Click the "SST" key or press "T" to place the simulator in single-step
mode. These actions toggle the mode from 'run' to 'single-step'. If
the "SST" is not green, click again.

Now repeatedly click the "GO" key or press "G" while observing the
contents of the a-register "AR" on the register display. You can
confirm that adding consecutive odd numbers (which are created in
F0) will generate a series of squares (in the a-register). Four
loops will be executed, so if you just run the program rather than
single-stepping, on completion the square of 5 will be in the
accumulator (remember we started with the square of 1).

Files.

Several files have been included with the simulator. These files
demonstrate some of the its capabilities. They can be edited with
any ASCII text editor. You can also create your own programs with
a text editor or key them in from the simulator and save the
memory sections you coded to files for later reuse.
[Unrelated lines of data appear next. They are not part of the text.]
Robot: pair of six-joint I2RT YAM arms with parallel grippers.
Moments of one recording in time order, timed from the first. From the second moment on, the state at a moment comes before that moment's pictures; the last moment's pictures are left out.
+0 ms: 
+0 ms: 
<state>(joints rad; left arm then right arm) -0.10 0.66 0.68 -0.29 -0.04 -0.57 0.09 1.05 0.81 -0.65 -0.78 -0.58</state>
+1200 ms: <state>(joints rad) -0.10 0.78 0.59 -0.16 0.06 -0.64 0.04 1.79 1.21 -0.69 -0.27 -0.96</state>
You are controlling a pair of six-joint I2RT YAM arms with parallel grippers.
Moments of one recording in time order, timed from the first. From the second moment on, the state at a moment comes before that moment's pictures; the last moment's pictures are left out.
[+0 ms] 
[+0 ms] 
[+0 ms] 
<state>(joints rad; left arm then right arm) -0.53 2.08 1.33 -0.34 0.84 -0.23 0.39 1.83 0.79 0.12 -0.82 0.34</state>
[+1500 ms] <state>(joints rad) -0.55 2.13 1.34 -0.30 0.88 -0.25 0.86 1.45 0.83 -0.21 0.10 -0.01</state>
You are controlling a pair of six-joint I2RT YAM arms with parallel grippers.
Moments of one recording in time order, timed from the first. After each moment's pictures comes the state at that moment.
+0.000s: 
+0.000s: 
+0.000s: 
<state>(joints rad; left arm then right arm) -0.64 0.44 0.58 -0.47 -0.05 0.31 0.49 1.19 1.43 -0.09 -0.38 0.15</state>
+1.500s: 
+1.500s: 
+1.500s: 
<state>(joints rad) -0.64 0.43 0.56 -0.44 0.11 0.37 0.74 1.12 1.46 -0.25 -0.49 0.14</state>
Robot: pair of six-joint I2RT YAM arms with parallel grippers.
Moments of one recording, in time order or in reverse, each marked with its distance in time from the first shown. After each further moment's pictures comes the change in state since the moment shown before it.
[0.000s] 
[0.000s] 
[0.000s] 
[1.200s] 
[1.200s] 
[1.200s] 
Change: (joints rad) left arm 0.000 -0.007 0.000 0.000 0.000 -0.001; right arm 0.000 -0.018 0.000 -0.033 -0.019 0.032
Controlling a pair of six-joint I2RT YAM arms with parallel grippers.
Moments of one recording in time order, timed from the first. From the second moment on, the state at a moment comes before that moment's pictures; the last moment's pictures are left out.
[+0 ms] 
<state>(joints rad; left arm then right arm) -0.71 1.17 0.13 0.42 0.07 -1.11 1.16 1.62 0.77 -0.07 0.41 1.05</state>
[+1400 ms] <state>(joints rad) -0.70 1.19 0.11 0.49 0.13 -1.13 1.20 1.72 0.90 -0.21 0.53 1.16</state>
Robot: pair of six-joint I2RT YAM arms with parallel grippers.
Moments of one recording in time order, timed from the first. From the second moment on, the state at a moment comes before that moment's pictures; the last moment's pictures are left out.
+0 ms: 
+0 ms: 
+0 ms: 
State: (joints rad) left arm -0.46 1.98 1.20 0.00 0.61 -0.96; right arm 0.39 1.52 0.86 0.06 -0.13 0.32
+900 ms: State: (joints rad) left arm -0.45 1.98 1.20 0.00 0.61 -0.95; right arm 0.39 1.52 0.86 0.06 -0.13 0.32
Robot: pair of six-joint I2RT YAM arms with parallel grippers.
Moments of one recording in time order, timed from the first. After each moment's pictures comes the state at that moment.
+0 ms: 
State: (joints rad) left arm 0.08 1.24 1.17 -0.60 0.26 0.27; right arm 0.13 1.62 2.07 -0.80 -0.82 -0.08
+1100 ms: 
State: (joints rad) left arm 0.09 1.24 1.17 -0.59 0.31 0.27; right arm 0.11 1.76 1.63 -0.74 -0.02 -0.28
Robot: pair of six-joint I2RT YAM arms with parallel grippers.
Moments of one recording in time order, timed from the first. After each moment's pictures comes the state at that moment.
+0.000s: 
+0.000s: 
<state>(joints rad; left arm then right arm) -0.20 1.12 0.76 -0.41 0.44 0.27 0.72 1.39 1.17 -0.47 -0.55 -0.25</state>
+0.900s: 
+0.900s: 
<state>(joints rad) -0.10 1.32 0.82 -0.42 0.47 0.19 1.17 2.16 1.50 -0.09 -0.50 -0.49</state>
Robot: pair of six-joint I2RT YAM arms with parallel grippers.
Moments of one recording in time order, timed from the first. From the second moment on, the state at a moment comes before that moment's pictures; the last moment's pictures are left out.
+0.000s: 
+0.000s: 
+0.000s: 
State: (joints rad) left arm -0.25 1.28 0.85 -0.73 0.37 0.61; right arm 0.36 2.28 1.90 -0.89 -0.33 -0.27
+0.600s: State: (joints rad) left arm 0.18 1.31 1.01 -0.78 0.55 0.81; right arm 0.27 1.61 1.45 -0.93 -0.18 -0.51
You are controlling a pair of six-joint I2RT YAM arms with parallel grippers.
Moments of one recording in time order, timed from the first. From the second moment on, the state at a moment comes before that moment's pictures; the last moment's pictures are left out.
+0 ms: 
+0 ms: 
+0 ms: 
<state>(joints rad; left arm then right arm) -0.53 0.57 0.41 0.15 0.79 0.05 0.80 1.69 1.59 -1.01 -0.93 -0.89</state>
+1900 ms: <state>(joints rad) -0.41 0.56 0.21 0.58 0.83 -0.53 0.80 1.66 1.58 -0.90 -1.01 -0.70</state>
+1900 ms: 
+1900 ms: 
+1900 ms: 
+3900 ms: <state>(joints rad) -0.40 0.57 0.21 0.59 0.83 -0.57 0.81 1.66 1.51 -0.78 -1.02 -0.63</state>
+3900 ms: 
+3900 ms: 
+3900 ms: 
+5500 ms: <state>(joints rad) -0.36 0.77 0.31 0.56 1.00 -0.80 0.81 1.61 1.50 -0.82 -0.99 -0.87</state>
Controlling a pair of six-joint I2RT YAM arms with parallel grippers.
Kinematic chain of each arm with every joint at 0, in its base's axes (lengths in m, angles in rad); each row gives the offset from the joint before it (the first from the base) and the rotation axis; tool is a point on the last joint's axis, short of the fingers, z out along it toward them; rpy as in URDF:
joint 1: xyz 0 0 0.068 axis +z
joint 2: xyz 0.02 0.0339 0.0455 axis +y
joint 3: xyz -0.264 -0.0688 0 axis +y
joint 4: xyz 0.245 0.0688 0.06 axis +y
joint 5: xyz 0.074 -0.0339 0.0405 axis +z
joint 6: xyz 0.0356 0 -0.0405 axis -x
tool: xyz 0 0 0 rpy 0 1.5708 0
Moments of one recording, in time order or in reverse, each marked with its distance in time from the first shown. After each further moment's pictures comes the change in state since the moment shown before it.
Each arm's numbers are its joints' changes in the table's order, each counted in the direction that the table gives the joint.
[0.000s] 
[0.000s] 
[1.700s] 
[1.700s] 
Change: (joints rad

The file format, designated by *.h6x, is best explained from
the following example:

0200 A9 55
0202 8D 01 80

where the 1st 4 hex digits on each line specify the current address,
and that address is followed with from 1 to 16 code bytes consisting
of 2 hex digits each. This format is primitive, but it is easy
to understand, edit and create files which are acceptable to the
simulator.

File 1.

From the simulator file menu, click 'Load' and locate the file:

        lights.h6x

This file loads at 0200 (hex) and cycles the LEDs on the output
port. Just click the "GO" key, or type "G" on the computer keyboard,
to run it. The lights may flash too quickly to observe, in spite of
the delay built into the code. You may want to modify the code to
insert a longer delay.

File 2.

Load

    sqroot.h6x

This program will quickly compute 40 digits of the square root of
any integer from 1 to 19. It gets the number to operate on from
the input port, so just click LEDs to set the number you want.
For example, click the lowest green LED (port bit 0) and the third
LED (port bit 2) to set the number: 00000101 = 5.

Reset the CPU so the starting address displayed is 0200 and click
"GO". Now scroll the memory display to place address 0368 at the
top line. You will see the square root of 5 accurate to 40 digits,
starting at 036A.

This implementation is limited to integers from 1 to 19, but the
algorithm used will work with any positive, real number.